» **Aim of the task**: All the entries, exactly as they read, must be written out again.
──────── Dataset content ────────
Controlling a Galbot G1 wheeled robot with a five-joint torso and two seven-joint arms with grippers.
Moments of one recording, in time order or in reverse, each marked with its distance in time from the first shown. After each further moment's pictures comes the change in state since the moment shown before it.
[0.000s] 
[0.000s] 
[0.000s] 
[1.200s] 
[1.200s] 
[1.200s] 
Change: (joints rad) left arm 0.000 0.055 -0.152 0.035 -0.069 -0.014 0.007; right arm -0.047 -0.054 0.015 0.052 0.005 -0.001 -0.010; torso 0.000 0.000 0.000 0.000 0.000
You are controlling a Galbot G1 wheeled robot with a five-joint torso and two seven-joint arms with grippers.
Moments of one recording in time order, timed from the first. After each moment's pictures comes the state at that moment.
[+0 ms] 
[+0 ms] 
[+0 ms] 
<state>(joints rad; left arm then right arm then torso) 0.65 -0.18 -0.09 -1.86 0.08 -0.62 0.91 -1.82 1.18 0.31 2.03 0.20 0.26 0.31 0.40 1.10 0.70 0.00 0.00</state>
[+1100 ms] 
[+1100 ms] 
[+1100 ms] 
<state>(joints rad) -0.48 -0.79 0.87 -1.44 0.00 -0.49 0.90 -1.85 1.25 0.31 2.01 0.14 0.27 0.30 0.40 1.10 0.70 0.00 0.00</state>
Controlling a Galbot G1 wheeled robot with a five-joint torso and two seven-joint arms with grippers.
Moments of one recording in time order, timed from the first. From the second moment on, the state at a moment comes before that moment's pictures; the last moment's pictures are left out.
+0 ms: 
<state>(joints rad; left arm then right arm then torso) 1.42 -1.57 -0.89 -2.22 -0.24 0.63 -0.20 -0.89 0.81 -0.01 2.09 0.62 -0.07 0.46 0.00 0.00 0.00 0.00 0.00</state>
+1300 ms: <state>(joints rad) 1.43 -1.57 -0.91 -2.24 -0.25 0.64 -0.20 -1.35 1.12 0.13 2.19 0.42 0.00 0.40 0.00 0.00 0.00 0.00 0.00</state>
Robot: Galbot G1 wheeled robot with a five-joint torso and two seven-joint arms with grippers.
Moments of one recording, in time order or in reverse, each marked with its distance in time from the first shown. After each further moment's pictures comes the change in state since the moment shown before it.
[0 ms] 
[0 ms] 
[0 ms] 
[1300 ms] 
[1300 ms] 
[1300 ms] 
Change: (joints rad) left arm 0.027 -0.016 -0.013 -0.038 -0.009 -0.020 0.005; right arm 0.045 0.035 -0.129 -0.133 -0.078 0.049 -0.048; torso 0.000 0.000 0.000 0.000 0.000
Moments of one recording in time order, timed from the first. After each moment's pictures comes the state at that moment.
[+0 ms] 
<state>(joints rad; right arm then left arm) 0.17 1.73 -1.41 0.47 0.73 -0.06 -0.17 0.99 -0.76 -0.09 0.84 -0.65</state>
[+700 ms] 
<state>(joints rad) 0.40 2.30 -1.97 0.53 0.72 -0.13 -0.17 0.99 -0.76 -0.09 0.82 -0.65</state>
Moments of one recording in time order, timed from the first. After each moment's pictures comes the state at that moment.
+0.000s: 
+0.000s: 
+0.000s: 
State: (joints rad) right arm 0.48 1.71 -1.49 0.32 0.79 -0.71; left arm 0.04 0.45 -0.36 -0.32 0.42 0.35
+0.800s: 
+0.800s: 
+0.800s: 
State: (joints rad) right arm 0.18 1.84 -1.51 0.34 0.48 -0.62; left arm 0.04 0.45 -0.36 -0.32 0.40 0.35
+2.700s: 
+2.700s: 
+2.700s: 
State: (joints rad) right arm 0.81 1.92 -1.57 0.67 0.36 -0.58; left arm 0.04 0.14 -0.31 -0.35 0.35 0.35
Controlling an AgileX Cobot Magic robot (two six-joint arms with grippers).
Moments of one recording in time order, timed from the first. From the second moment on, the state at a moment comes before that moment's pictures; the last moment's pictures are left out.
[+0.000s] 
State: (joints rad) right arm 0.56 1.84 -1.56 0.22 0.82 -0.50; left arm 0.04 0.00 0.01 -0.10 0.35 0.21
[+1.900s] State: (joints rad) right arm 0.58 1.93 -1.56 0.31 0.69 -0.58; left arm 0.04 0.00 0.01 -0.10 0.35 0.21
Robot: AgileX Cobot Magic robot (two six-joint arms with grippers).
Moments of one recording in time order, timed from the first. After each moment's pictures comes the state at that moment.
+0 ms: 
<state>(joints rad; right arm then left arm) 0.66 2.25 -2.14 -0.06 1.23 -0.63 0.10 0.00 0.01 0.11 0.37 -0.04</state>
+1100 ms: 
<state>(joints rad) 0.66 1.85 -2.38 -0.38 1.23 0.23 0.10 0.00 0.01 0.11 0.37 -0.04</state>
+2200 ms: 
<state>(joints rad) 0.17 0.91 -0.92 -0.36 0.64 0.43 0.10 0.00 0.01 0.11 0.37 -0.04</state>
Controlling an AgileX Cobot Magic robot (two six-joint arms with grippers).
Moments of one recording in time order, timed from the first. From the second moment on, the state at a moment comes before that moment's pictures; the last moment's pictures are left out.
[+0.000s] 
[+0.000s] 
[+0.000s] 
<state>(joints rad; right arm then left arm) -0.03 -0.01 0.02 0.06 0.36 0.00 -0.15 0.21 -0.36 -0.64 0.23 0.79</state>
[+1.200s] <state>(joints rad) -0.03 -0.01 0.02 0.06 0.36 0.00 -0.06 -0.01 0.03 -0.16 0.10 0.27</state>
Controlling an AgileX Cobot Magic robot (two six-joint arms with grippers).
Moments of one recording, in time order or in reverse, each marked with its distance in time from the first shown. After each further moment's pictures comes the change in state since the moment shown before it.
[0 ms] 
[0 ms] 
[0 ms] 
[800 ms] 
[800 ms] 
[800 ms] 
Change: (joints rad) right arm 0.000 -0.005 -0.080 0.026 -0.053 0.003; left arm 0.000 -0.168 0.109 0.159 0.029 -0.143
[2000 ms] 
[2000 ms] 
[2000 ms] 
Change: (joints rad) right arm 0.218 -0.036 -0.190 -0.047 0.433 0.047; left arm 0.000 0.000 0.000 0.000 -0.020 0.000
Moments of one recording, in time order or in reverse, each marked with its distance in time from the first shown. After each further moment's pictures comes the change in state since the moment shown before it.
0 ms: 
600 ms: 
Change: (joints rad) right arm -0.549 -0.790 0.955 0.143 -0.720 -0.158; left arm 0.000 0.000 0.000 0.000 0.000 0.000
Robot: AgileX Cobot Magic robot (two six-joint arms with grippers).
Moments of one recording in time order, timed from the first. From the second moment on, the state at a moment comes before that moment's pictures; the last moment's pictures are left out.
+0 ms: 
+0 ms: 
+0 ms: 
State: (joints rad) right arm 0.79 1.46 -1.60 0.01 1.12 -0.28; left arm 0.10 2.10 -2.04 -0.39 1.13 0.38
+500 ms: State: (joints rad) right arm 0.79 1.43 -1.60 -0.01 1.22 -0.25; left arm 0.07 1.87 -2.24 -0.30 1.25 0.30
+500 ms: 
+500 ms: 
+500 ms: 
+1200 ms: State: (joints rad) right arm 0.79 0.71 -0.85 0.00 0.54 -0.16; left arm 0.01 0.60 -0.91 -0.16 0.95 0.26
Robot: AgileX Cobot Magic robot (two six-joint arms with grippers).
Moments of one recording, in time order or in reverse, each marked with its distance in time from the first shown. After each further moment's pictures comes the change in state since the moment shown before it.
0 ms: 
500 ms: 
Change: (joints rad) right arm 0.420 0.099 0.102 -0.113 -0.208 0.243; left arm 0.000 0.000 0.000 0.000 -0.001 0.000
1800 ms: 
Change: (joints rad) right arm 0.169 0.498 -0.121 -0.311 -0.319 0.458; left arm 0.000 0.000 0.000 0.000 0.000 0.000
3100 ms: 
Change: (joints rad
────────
» **Task solution**:
Controlling a Galbot G1 wheeled robot with a five-joint torso and two seven-joint arms with grippers.
Moments of one recording, in time order or in reverse, each marked with its distance in time from the first shown. After each further moment's pictures comes the change in state since the moment shown before it.
[0.000s] 
[0.000s] 
[0.000s] 
[1.200s] 
[1.200s] 
[1.200s] 
Change: (joints rad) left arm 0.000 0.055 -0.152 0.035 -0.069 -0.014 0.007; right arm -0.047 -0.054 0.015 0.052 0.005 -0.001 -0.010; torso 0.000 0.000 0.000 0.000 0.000
You are controlling a Galbot G1 wheeled robot with a five-joint torso and two seven-joint arms with grippers.
Moments of one recording in time order, timed from the first. After each moment's pictures comes the state at that moment.
[+0 ms] 
[+0 ms] 
[+0 ms] 
<state>(joints rad; left arm then right arm then torso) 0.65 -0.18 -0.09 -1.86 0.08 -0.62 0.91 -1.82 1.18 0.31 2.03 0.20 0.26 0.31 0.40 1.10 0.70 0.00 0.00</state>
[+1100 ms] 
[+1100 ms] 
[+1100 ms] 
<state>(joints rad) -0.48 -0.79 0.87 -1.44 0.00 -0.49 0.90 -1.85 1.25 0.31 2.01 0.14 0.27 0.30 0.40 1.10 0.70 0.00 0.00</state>
Controlling a Galbot G1 wheeled robot with a five-joint torso and two seven-joint arms with grippers.
Moments of one recording in time order, timed from the first. From the second moment on, the state at a moment comes before that moment's pictures; the last moment's pictures are left out.
+0 ms: 
<state>(joints rad; left arm then right arm then torso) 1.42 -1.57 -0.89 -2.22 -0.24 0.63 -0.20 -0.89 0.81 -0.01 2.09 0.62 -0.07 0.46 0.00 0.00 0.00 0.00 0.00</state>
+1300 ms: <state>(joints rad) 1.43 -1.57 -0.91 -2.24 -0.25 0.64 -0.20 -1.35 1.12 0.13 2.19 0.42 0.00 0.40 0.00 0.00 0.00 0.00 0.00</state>
Robot: Galbot G1 wheeled robot with a five-joint torso and two seven-joint arms with grippers.
Moments of one recording, in time order or in reverse, each marked with its distance in time from the first shown. After each further moment's pictures comes the change in state since the moment shown before it.
[0 ms] 
[0 ms] 
[0 ms] 
[1300 ms] 
[1300 ms] 
[1300 ms] 
Change: (joints rad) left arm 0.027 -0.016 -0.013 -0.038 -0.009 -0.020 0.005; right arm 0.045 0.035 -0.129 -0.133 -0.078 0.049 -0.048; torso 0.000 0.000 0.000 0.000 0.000
Moments of one recording in time order, timed from the first. After each moment's pictures comes the state at that moment.
[+0 ms] 
<state>(joints rad; right arm then left arm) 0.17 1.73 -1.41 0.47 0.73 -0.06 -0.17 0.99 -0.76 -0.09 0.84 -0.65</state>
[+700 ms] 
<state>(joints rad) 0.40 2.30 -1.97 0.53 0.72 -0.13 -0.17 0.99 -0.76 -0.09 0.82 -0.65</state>
Moments of one recording in time order, timed from the first. After each moment's pictures comes the state at that moment.
+0.000s: 
+0.000s: 
+0.000s: 
State: (joints rad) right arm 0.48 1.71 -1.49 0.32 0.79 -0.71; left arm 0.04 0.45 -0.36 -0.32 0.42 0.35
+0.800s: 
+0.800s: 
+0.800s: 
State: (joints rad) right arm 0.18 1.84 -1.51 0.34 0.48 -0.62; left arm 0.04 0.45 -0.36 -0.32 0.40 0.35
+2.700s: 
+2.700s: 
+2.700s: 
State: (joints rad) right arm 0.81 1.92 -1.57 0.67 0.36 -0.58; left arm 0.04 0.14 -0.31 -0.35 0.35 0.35
Controlling an AgileX Cobot Magic robot (two six-joint arms with grippers).
Moments of one recording in time order, timed from the first. From the second moment on, the state at a moment comes before that moment's pictures; the last moment's pictures are left out.
[+0.000s] 
State: (joints rad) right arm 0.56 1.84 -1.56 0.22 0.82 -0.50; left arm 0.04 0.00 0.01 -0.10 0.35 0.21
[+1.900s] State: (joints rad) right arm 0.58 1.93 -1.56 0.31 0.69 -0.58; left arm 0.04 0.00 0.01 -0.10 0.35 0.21
Robot: AgileX Cobot Magic robot (two six-joint arms with grippers).
Moments of one recording in time order, timed from the first. After each moment's pictures comes the state at that moment.
+0 ms: 
<state>(joints rad; right arm then left arm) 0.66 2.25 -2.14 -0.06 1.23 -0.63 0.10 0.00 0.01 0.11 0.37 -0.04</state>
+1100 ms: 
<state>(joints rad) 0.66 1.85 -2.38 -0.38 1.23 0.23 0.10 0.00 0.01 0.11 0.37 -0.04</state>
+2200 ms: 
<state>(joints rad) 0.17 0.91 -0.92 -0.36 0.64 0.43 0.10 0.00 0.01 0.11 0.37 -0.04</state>
Controlling an AgileX Cobot Magic robot (two six-joint arms with grippers).
Moments of one recording in time order, timed from the first. From the second moment on, the state at a moment comes before that moment's pictures; the last moment's pictures are left out.
[+0.000s] 
[+0.000s] 
[+0.000s] 
<state>(joints rad; right arm then left arm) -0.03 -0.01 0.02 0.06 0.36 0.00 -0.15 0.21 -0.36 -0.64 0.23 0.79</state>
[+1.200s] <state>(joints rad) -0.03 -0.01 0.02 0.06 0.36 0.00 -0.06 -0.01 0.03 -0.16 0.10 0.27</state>
Controlling an AgileX Cobot Magic robot (two six-joint arms with grippers).
Moments of one recording, in time order or in reverse, each marked with its distance in time from the first shown. After each further moment's pictures comes the change in state since the moment shown before it.
[0 ms] 
[0 ms] 
[0 ms] 
[800 ms] 
[800 ms] 
[800 ms] 
Change: (joints rad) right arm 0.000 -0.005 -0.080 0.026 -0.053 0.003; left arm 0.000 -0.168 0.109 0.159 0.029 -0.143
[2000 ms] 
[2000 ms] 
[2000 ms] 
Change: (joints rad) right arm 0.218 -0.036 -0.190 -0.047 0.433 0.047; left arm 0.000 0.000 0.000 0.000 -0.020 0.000
Moments of one recording, in time order or in reverse, each marked with its distance in time from the first shown. After each further moment's pictures comes the change in state since the moment shown before it.
0 ms: 
600 ms: 
Change: (joints rad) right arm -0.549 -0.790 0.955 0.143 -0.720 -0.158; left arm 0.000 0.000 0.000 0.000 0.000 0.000
Robot: AgileX Cobot Magic robot (two six-joint arms with grippers).
Moments of one recording in time order, timed from the first. From the second moment on, the state at a moment comes before that moment's pictures; the last moment's pictures are left out.
+0 ms: 
+0 ms: 
+0 ms: 
State: (joints rad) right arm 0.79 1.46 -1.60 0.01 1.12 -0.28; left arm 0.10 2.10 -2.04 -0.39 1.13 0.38
+500 ms: State: (joints rad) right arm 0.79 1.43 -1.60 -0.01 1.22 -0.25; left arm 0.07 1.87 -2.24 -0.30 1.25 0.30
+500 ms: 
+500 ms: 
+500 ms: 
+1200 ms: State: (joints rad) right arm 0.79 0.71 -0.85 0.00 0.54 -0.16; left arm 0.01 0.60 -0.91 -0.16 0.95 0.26
Robot: AgileX Cobot Magic robot (two six-joint arms with grippers).
Moments of one recording, in time order or in reverse, each marked with its distance in time from the first shown. After each further moment's pictures comes the change in state since the moment shown before it.
0 ms: 
500 ms: 
Change: (joints rad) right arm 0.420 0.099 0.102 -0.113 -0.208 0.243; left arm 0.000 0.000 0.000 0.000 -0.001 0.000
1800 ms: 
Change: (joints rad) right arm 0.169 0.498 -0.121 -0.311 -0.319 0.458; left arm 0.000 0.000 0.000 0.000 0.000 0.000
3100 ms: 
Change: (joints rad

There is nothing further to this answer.